* _Your instructions_
Word for word and without images, reproduce the listing that follows.

══ Exercise data ══

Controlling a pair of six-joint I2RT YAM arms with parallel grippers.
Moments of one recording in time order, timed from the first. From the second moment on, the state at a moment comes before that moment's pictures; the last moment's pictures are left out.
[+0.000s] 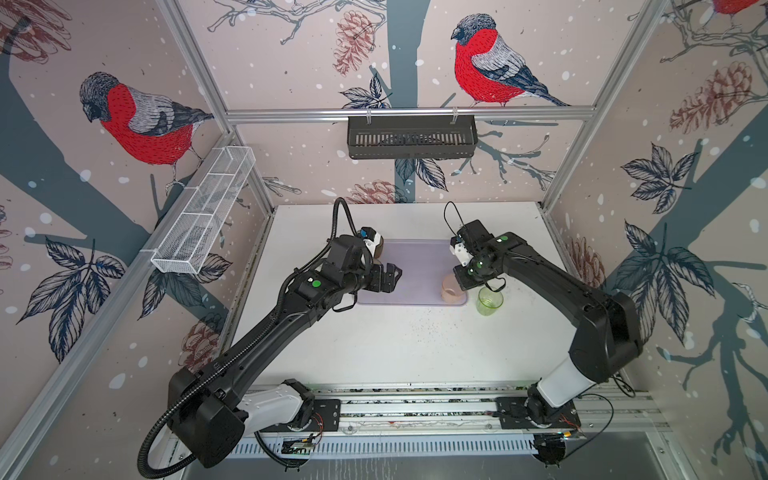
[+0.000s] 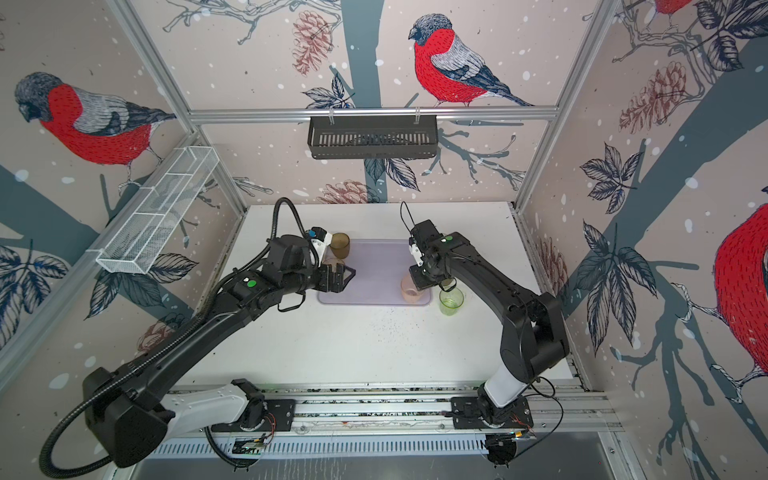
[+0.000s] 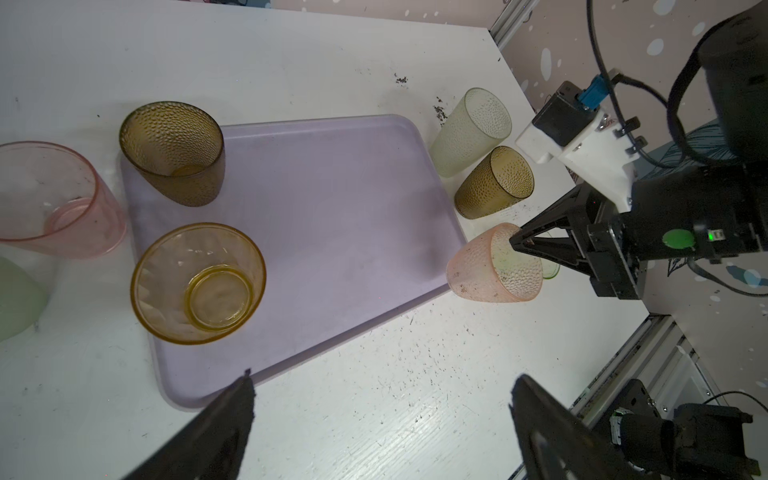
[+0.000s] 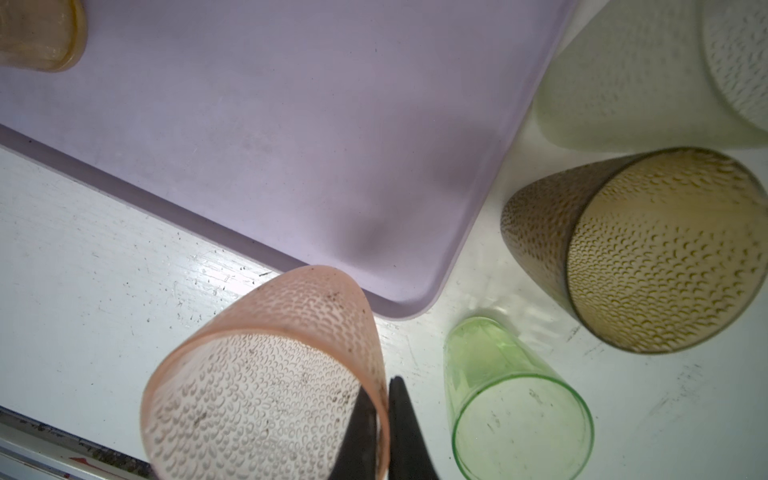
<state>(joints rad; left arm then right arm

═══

* _Expected output_
Controlling a pair of six-joint I2RT YAM arms with parallel grippers.
Moments of one recording in time order, timed from the first. From the second moment on, the state at a moment comes before that moment's pictures; the last moment's pictures are left out.
[+0.000s] 
[+0.000s] 
[+0.000s] 
[+0.000s] 
<state>(joints rad; left arm then right arm

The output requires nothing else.